Many existing approaches to model peripheral vision in AI represent this deteriorating detail by blurring the edges of images, but the information loss that occurs in the optic nerve and visual cortex is far more complex.
For a more accurate approach, the MIT researchers started with a technique used to model peripheral vision in humans. Known as the texture tiling model, this method transforms images to represent a human’s visual information loss.
They modified this model so it could transform images similarly, but in a more flexible way that doesn’t require knowing in advance where the person or AI will point their eyes.
“That let us faithfully model peripheral vision the same way it is being done in human vision research,” says Harrington.
The researchers used this modified technique to generate a huge dataset of transformed images that appear more textural in certain areas, to represent the loss of detail that occurs when a human looks further into the periphery.
Then they used the dataset to train several computer vision models and compared their performance with that of humans on an object detection task.
“We had to be very clever in how we set up the experiment so we could also test it in the machine learning models. We didn’t want to have to retrain the models on a toy task that they weren’t meant to be doing,” she says.
Peculiar performance
Humans and models were shown pairs of transformed images which were identical, except that one image had a target object located in the periphery. Then, each participant was asked to pick the image with the target object.
“One thing that really surprised us was how good people were at detecting objects in their periphery. We went through at least 10 different sets of images that were just too easy. We kept needing to use smaller and smaller objects,” Harrington adds.
The researchers found that training models from scratch with their dataset led to the greatest performance boosts, improving their ability to detect and recognize objects. Fine-tuning a model with their dataset, a process that involves tweaking a pretrained model so it can perform a new task, resulted in smaller performance gains.
But in every case, the machines weren’t as good as humans, and they were especially bad at detecting objects in the far periphery. Their performance also didn’t follow the same patterns as humans.

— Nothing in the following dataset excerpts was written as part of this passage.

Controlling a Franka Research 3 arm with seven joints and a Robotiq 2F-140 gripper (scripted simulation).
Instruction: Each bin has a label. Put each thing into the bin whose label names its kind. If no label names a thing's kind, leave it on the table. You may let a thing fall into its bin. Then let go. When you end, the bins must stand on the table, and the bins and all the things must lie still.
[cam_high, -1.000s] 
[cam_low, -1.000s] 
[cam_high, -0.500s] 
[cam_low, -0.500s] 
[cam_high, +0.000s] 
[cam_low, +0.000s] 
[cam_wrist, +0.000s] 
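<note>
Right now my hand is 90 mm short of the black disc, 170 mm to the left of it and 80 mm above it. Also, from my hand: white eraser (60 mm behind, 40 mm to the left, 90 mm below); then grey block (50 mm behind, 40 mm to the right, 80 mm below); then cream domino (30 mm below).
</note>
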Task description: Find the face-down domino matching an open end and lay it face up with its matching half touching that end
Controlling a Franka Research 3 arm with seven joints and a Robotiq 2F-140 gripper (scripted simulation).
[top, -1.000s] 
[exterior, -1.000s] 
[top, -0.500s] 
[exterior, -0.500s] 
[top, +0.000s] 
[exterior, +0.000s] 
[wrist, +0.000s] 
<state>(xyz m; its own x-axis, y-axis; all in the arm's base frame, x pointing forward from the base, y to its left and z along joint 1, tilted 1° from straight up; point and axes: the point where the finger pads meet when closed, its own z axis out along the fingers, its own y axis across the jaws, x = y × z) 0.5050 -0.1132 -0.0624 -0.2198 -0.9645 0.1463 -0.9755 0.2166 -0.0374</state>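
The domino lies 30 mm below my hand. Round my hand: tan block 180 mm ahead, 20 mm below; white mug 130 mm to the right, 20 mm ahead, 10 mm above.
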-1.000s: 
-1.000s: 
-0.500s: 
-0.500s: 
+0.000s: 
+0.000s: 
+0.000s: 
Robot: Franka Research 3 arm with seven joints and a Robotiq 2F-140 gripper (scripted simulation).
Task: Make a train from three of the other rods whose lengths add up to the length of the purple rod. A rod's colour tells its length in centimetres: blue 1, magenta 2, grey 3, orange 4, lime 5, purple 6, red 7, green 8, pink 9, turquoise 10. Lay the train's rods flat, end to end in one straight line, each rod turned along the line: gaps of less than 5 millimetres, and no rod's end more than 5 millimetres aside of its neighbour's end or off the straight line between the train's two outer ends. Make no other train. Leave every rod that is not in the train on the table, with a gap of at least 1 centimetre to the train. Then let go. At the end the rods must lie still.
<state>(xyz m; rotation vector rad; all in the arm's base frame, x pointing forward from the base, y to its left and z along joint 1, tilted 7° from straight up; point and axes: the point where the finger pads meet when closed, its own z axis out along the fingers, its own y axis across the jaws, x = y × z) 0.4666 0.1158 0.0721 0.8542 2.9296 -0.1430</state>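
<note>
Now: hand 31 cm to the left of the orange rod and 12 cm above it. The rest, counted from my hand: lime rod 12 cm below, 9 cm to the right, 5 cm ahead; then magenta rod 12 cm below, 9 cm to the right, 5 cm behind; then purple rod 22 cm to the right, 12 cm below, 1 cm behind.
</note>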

“That might suggest that the models aren’t using context in the same way as humans are to do these detection tasks. The strategy of the models might be different,” Harrington says.
The researchers plan to continue exploring these differences, with a goal of finding a model that can predict human performance in the visual periphery. This could enable AI systems that alert drivers to hazards they might not see, for instance. They also hope to inspire other researchers to conduct additional computer vision studies with their publicly available dataset.
“This work is important because it contributes to our understanding that human vision in the periphery should not be considered just impoverished vision due to limits in the number of photoreceptors we have, but rather, a representation that is optimized for us to perform tasks of real-world consequence,” says Justin Gardner, an associate professor in the Department of Psychology at Stanford University who was not involved with this work. “Moreover, the work shows that neural network models, despite their advancement in recent years, are unable to match human performance in this regard, which should lead to more AI research to learn from the neuroscience of human vision. This future research will be aided significantly by the database of images provided by the authors to mimic peripheral human vision.”
This work is supported, in part, by the Toyota Research Institute and the MIT CSAIL METEOR Fellowship.